Output the listing word for word, minus pictures.

- Material provided:
----------------
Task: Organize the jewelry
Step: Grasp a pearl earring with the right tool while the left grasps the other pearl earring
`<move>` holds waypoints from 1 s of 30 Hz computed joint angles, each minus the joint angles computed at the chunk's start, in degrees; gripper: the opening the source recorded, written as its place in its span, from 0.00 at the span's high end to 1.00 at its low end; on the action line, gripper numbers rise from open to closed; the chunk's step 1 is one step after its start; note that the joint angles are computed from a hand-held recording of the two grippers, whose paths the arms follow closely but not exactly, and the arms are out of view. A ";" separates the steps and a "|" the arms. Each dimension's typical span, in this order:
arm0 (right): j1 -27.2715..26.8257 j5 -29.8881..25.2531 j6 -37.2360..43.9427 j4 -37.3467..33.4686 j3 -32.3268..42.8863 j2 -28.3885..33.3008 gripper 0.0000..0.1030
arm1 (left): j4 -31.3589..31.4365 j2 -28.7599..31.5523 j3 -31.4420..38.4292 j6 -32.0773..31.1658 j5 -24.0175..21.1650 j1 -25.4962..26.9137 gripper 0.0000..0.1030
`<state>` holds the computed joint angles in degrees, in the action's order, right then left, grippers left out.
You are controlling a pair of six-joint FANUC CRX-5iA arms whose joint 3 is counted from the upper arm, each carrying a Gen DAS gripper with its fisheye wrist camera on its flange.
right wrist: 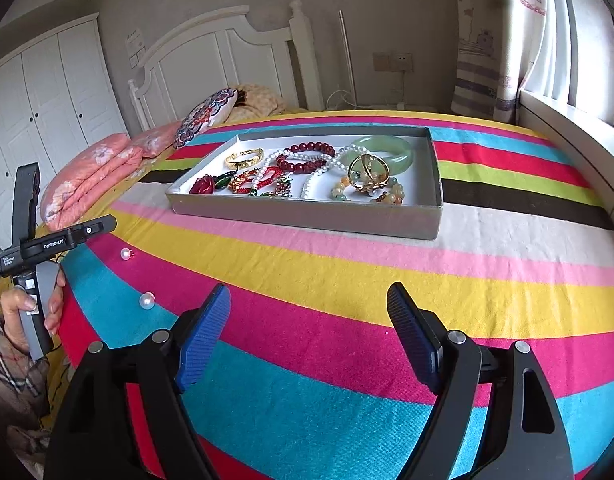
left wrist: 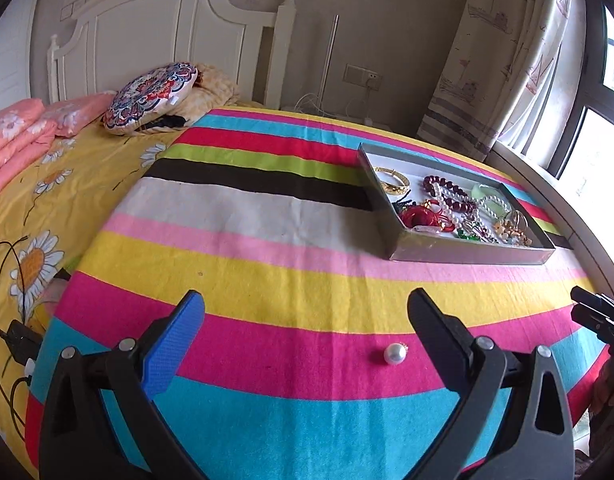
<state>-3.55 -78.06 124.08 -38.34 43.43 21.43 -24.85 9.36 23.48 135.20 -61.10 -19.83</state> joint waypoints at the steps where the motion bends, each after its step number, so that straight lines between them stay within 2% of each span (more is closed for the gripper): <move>1: 0.67 0.56 0.66 1.19 -0.61 -0.40 0.24 | 0.90 0.31 0.17 -0.86 -0.13 0.20 0.02; 7: 3.10 -2.18 6.05 0.20 -2.75 -2.66 0.24 | 0.93 2.60 3.18 -3.52 -3.30 -0.37 0.02; 14: 7.94 -5.34 9.37 2.04 -3.63 -3.55 0.24 | -0.08 2.27 2.79 -3.29 -2.43 -0.85 0.02; 17: 10.09 -4.66 10.56 3.94 -4.94 -4.36 0.25 | -0.62 2.18 2.77 -2.96 -2.39 -1.12 0.02; 20: 11.25 -4.79 11.99 4.34 -5.22 -4.46 0.29 | -0.89 2.18 2.83 -2.99 -2.46 -1.29 0.02; 27: 13.31 -6.29 13.48 6.05 -4.41 -3.41 0.52 | -1.14 2.26 2.98 -2.93 -2.66 -1.38 0.02; 30: 13.31 -6.24 14.29 5.56 -4.74 -3.64 0.57 | -0.92 2.35 3.04 -3.12 -2.79 -1.25 0.02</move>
<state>9.76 -84.30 138.37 -32.77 38.69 17.79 -25.77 11.71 26.52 132.08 -63.89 -21.07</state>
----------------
- Exercise output:
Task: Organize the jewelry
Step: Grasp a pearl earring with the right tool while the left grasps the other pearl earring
`<move>` holds waypoints from 1 s of 30 Hz computed joint angles, each minus the joint angles computed at the chunk's start, in degrees; gripper: the opening the source recorded, written as its place in its span, from 0.00 at the span's high end to 1.00 at its low end; on the action line, gripper numbers rise from open to closed; the chunk's step 1 is one step after its start; note that the joint angles are computed from a hand-held recording of the two grippers, whose paths the arms follow closely but not exactly, and the arms are out of view. A ";" separates the steps and a "|" the arms. Each dimension's typical span, in this order:
arm0 (right): j1 -27.2715..26.8257 j5 -29.8881..25.2531 j6 -37.2360..43.9427 j4 -37.3467..33.4686 j3 -32.3268..42.8863 j2 -28.3885..33.3008 gripper 0.0000..0.1030
arm1 (left): j4 -31.3589..31.4365 j2 -28.7599..31.5523 j3 -31.4420..38.4292 j6 -32.0773..31.1658 j5 -24.0175..21.1650 j1 -25.4962..26.9137 gripper 0.0000..0.1030
`<state>` holds the computed joint angles in degrees, in the action's order, right then left, grippers left out.
You are controlling a pair of six-joint FANUC CRX-5iA arms whose joint 3 is counted from the upper arm, each carrying a Gen DAS gripper with its fisheye wrist camera on its flange.
right wrist: 
left wrist: 
<state>-3.55 -78.06 124.08 -38.34 43.43 21.43 -24.85 9.36 23.48 135.20 -61.10 -19.83</state> joint waypoints at the steps where the motion bends, each after its step number, so that straight lines between them stay within 2% of each span (more is closed for the gripper): <move>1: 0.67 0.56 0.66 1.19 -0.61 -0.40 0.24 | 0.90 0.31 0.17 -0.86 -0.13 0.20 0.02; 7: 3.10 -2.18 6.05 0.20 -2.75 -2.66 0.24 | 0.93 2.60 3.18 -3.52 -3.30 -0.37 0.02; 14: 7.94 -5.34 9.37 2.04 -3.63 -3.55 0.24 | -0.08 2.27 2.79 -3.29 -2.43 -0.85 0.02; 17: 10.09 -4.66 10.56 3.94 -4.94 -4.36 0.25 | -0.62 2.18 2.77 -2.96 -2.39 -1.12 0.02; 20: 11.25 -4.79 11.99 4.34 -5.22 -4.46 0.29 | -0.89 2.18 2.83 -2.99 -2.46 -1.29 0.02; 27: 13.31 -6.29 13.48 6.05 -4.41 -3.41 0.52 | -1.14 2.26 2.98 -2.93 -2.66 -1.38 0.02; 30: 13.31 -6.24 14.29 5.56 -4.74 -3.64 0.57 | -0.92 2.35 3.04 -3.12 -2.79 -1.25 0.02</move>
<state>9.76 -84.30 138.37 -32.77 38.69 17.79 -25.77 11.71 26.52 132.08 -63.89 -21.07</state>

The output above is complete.